Print the listing below once more, unchanged.

▬▬▬▬▬▬▬▬▬▬

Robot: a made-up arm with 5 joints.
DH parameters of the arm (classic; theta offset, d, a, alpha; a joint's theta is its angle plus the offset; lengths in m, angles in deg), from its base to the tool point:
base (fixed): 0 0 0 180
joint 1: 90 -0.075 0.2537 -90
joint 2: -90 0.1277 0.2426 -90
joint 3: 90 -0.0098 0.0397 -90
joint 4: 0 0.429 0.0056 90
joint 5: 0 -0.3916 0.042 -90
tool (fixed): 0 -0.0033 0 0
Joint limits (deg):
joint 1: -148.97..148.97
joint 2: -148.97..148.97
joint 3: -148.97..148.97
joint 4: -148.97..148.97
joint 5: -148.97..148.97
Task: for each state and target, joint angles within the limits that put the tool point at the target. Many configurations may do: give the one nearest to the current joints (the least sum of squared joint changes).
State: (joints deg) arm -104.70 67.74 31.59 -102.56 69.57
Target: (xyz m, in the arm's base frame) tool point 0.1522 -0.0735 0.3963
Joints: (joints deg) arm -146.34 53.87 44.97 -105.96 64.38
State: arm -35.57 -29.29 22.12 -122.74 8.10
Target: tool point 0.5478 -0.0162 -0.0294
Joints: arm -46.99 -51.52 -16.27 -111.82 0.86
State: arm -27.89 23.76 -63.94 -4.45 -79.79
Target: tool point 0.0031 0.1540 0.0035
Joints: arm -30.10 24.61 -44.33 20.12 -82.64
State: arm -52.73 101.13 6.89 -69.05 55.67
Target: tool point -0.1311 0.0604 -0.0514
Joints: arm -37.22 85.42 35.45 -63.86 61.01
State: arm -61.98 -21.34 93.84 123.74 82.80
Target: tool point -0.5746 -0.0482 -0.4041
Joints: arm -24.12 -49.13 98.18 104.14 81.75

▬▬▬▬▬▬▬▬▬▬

**Output:**
Robot: a made-up arm with 5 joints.
DH parameters of the arm (classic; theta offset, d, a, alpha; a joint's theta is its angle plus the offset; lengths in m, angles in deg), from its base to the tool point:
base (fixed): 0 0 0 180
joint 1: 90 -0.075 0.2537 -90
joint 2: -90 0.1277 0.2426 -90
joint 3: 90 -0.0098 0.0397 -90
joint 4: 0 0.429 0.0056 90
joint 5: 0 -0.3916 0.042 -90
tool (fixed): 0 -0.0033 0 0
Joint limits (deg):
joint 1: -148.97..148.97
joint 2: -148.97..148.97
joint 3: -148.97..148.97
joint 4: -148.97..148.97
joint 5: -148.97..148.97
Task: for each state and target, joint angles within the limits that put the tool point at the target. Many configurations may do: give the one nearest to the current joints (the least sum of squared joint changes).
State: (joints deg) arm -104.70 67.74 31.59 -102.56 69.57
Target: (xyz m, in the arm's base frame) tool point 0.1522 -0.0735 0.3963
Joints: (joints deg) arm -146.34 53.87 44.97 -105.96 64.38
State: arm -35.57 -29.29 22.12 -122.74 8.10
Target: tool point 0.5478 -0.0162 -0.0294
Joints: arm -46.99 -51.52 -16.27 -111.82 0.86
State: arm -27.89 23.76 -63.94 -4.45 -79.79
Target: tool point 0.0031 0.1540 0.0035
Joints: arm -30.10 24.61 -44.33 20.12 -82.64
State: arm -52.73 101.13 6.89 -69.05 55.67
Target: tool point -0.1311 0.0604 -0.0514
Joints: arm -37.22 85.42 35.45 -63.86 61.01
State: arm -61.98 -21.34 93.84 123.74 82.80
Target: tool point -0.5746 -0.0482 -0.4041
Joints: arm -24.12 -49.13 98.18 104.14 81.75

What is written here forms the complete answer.